BEGIN Materials provided

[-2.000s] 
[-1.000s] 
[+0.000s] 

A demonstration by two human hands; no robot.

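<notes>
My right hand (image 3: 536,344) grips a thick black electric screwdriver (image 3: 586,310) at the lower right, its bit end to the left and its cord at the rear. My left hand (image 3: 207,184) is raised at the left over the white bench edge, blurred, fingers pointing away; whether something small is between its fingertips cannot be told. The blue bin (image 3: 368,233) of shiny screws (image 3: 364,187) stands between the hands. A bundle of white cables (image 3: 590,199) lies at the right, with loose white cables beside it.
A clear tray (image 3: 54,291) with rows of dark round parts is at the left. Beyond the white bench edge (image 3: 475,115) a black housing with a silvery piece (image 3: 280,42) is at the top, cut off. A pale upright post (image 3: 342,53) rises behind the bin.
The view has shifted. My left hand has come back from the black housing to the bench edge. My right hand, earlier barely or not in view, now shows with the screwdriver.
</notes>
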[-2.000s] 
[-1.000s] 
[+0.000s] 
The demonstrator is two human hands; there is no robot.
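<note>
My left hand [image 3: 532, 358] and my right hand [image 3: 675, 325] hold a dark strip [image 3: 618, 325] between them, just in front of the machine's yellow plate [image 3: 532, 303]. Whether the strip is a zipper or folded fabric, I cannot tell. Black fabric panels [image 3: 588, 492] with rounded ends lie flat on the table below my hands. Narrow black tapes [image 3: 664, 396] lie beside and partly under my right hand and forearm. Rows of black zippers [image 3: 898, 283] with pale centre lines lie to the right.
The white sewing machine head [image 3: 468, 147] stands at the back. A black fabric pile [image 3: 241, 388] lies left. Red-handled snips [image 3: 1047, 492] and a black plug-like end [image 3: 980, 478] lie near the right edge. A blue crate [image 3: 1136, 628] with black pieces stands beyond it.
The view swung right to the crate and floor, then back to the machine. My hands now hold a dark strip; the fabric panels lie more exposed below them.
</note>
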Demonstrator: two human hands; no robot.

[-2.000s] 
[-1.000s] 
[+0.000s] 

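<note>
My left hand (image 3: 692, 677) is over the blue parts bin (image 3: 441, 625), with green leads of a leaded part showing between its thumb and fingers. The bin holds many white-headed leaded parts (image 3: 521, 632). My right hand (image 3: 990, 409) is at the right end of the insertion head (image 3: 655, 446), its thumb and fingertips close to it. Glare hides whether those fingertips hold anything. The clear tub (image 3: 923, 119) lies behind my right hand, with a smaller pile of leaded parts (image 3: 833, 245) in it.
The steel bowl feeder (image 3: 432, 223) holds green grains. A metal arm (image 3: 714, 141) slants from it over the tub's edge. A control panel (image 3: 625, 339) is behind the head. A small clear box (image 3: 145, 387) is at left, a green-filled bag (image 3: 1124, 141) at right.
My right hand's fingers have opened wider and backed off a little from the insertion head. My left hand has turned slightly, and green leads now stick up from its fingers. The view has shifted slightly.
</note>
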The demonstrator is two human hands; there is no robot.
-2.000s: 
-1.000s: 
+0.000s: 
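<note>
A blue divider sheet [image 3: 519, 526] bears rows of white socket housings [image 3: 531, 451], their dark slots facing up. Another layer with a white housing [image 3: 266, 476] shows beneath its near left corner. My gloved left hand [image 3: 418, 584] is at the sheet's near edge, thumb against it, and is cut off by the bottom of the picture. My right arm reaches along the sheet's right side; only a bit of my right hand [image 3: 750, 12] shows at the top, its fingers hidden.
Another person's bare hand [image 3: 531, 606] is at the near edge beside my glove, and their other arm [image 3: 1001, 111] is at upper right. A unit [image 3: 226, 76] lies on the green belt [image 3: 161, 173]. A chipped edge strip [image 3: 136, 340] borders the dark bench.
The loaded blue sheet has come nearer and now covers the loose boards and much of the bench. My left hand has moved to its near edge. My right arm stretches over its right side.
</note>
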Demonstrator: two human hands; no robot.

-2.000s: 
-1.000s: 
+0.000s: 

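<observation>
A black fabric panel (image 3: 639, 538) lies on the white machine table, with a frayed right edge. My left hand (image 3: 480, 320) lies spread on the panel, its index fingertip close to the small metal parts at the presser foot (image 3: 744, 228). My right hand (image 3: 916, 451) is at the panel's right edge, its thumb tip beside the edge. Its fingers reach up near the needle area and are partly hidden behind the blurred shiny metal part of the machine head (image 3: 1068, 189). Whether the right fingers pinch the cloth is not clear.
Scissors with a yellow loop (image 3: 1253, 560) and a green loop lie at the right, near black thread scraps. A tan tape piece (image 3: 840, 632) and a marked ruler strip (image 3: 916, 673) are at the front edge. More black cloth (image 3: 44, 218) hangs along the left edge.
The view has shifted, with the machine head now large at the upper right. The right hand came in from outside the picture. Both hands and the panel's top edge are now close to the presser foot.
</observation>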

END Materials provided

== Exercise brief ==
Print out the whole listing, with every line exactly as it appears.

== Answer for this exercise ==
[-2.000s] 
[-1.000s] 
[+0.000s] 

A demonstration by two human hands; no robot.

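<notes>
My right hand (image 3: 536,344) grips a thick black electric screwdriver (image 3: 586,310) at the lower right, its bit end to the left and its cord at the rear. My left hand (image 3: 207,184) is raised at the left over the white bench edge, blurred, fingers pointing away; whether something small is between its fingertips cannot be told. The blue bin (image 3: 368,233) of shiny screws (image 3: 364,187) stands between the hands. A bundle of white cables (image 3: 590,199) lies at the right, with loose white cables beside it.
A clear tray (image 3: 54,291) with rows of dark round parts is at the left. Beyond the white bench edge (image 3: 475,115) a black housing with a silvery piece (image 3: 280,42) is at the top, cut off. A pale upright post (image 3: 342,53) rises behind the bin.
The view has shifted. My left hand has come back from the black housing to the bench edge. My right hand, earlier barely or not in view, now shows with the screwdriver.
</notes>
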[-2.000s] 
[-1.000s] 
[+0.000s] 
The demonstrator is two human hands; there is no robot.
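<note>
My left hand [image 3: 532, 358] and my right hand [image 3: 675, 325] hold a dark strip [image 3: 618, 325] between them, just in front of the machine's yellow plate [image 3: 532, 303]. Whether the strip is a zipper or folded fabric, I cannot tell. Black fabric panels [image 3: 588, 492] with rounded ends lie flat on the table below my hands. Narrow black tapes [image 3: 664, 396] lie beside and partly under my right hand and forearm. Rows of black zippers [image 3: 898, 283] with pale centre lines lie to the right.
The white sewing machine head [image 3: 468, 147] stands at the back. A black fabric pile [image 3: 241, 388] lies left. Red-handled snips [image 3: 1047, 492] and a black plug-like end [image 3: 980, 478] lie near the right edge. A blue crate [image 3: 1136, 628] with black pieces stands beyond it.
The view swung right to the crate and floor, then back to the machine. My hands now hold a dark strip; the fabric panels lie more exposed below them.
</note>
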Demonstrator: two human hands; no robot.

[-2.000s] 
[-1.000s] 
[+0.000s] 

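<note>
My left hand (image 3: 692, 677) is over the blue parts bin (image 3: 441, 625), with green leads of a leaded part showing between its thumb and fingers. The bin holds many white-headed leaded parts (image 3: 521, 632). My right hand (image 3: 990, 409) is at the right end of the insertion head (image 3: 655, 446), its thumb and fingertips close to it. Glare hides whether those fingertips hold anything. The clear tub (image 3: 923, 119) lies behind my right hand, with a smaller pile of leaded parts (image 3: 833, 245) in it.
The steel bowl feeder (image 3: 432, 223) holds green grains. A metal arm (image 3: 714, 141) slants from it over the tub's edge. A control panel (image 3: 625, 339) is behind the head. A small clear box (image 3: 145, 387) is at left, a green-filled bag (image 3: 1124, 141) at right.
My right hand's fingers have opened wider and backed off a little from the insertion head. My left hand has turned slightly, and green leads now stick up from its fingers. The view has shifted slightly.
</note>
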The demonstrator is two human hands; there is no robot.
-2.000s: 
-1.000s: 
+0.000s: 
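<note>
A blue divider sheet [image 3: 519, 526] bears rows of white socket housings [image 3: 531, 451], their dark slots facing up. Another layer with a white housing [image 3: 266, 476] shows beneath its near left corner. My gloved left hand [image 3: 418, 584] is at the sheet's near edge, thumb against it, and is cut off by the bottom of the picture. My right arm reaches along the sheet's right side; only a bit of my right hand [image 3: 750, 12] shows at the top, its fingers hidden.
Another person's bare hand [image 3: 531, 606] is at the near edge beside my glove, and their other arm [image 3: 1001, 111] is at upper right. A unit [image 3: 226, 76] lies on the green belt [image 3: 161, 173]. A chipped edge strip [image 3: 136, 340] borders the dark bench.
The loaded blue sheet has come nearer and now covers the loose boards and much of the bench. My left hand has moved to its near edge. My right arm stretches over its right side.
</note>
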Demonstrator: two human hands; no robot.

-2.000s: 
-1.000s: 
+0.000s: 

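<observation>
A black fabric panel (image 3: 639, 538) lies on the white machine table, with a frayed right edge. My left hand (image 3: 480, 320) lies spread on the panel, its index fingertip close to the small metal parts at the presser foot (image 3: 744, 228). My right hand (image 3: 916, 451) is at the panel's right edge, its thumb tip beside the edge. Its fingers reach up near the needle area and are partly hidden behind the blurred shiny metal part of the machine head (image 3: 1068, 189). Whether the right fingers pinch the cloth is not clear.
Scissors with a yellow loop (image 3: 1253, 560) and a green loop lie at the right, near black thread scraps. A tan tape piece (image 3: 840, 632) and a marked ruler strip (image 3: 916, 673) are at the front edge. More black cloth (image 3: 44, 218) hangs along the left edge.
The view has shifted, with the machine head now large at the upper right. The right hand came in from outside the picture. Both hands and the panel's top edge are now close to the presser foot.
</observation>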

Nothing else belongs in the output.